Line by line, restate the material exactly.

[Information provided]

◇ ◇ ◇

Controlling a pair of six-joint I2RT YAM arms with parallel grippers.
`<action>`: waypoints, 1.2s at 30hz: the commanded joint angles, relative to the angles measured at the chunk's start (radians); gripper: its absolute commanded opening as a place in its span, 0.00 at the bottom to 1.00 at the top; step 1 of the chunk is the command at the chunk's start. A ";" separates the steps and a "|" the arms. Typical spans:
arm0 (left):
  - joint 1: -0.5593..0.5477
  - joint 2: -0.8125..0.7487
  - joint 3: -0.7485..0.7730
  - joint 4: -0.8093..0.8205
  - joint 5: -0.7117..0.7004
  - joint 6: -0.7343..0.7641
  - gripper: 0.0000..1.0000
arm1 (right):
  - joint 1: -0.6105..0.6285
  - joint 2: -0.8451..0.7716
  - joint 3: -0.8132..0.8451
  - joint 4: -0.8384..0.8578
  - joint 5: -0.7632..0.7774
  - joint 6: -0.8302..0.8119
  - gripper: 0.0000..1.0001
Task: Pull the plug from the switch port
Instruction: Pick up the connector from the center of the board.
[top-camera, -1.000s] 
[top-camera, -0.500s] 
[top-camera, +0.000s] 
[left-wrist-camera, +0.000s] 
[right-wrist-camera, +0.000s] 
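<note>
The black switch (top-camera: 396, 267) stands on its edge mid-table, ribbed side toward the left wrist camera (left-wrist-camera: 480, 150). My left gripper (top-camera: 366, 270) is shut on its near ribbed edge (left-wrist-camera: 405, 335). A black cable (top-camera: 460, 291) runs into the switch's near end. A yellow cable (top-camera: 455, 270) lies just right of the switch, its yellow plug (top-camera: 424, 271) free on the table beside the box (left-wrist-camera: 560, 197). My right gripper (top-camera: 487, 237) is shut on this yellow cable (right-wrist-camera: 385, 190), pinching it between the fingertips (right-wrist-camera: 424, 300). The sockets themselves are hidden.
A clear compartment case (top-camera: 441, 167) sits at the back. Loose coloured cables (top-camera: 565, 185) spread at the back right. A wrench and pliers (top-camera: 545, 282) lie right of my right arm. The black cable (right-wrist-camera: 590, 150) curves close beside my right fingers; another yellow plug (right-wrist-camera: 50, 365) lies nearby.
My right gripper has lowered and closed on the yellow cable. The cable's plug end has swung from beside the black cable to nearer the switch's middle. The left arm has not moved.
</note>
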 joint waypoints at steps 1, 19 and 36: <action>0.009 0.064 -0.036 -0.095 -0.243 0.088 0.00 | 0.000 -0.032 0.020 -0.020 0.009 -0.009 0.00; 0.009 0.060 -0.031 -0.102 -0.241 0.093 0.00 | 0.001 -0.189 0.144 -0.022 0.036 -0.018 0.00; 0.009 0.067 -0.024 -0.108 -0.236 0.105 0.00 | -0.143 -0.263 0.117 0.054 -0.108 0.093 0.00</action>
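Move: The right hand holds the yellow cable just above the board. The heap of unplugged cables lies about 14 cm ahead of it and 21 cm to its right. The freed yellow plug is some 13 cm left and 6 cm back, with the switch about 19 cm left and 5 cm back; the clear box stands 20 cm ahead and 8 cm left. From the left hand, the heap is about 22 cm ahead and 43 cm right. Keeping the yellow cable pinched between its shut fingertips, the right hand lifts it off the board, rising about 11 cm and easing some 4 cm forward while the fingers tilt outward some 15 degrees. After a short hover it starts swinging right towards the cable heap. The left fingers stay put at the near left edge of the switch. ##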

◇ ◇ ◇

[Task result]
Controlling a pair of six-joint I2RT YAM arms with parallel grippers.
`<action>`: waypoints, 1.2s at 30hz: the commanded joint angles, relative to the angles measured at the chunk's start (radians); gripper: its absolute commanded opening as a place in its span, 0.00 at the bottom to 1.00 at the top; step 1 of the chunk is the command at the chunk's start. A ";" separates the steps and a "|" the arms. Typical spans:
arm0 (left):
  - joint 1: -0.5593..0.5477
  - joint 2: -0.8125..0.7487
  - joint 3: -0.7485..0.7730
  - joint 4: -0.8093..0.8205
  - joint 5: -0.7117..0.7004
  - joint 6: -0.7343..0.7641
  - gripper: 0.0000..1.0000
arm1 (right):
  - joint 1: -0.6105..0.6285
  - joint 2: -0.8451..0.7716
  - joint 3: -0.8132..0.8451
  - joint 4: -0.8384..0.8578
  - joint 5: -0.7632..0.7774
  - joint 6: -0.8302..0.8119
  - gripper: 0.0000..1.0001
Task: Pull the plug from the switch port
Instruction: Pick up the connector from the center of the board.
[top-camera, -1.000s] 
[top-camera, -0.500s] 
[top-camera, +0.000s] 
[left-wrist-camera, +0.000s] 
[right-wrist-camera, +0.000s] 
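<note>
The black switch (top-camera: 396, 267) stands on its edge mid-table, ribbed side toward the left wrist camera (left-wrist-camera: 480, 150). My left gripper (top-camera: 366, 270) is shut on its near ribbed edge (left-wrist-camera: 405, 335). A black cable (top-camera: 460, 291) runs into the switch's near end. A yellow cable (top-camera: 455, 270) lies just right of the switch, its yellow plug (top-camera: 424, 271) free on the table beside the box (left-wrist-camera: 560, 197). My right gripper (top-camera: 487, 237) is shut on this yellow cable (right-wrist-camera: 385, 190), pinching it between the fingertips (right-wrist-camera: 424, 300). The sockets themselves are hidden.
A clear compartment case (top-camera: 441, 167) sits at the back. Loose coloured cables (top-camera: 565, 185) spread at the back right. A wrench and pliers (top-camera: 545, 282) lie right of my right arm. The black cable (right-wrist-camera: 590, 150) curves close beside my right fingers; another yellow plug (right-wrist-camera: 50, 365) lies nearby.
My right gripper has lowered and closed on the yellow cable. The cable's plug end has swung from beside the black cable to nearer the switch's middle. The left arm has not moved.
</note>
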 joint waypoints at steps 1, 19 and 36: <action>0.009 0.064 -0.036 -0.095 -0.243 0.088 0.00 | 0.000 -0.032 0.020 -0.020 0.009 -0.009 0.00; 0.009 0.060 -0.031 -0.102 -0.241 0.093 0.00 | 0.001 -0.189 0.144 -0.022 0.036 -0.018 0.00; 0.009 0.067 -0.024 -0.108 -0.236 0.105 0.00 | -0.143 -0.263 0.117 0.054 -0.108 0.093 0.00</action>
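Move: The right hand holds the yellow cable just above the board. The heap of unplugged cables lies about 14 cm ahead of it and 21 cm to its right. The freed yellow plug is some 13 cm left and 6 cm back, with the switch about 19 cm left and 5 cm back; the clear box stands 20 cm ahead and 8 cm left. From the left hand, the heap is about 22 cm ahead and 43 cm right. Keeping the yellow cable pinched between its shut fingertips, the right hand lifts it off the board, rising about 11 cm and easing some 4 cm forward while the fingers tilt outward some 15 degrees. After a short hover it starts swinging right towards the cable heap. The left fingers stay put at the near left edge of the switch. ##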

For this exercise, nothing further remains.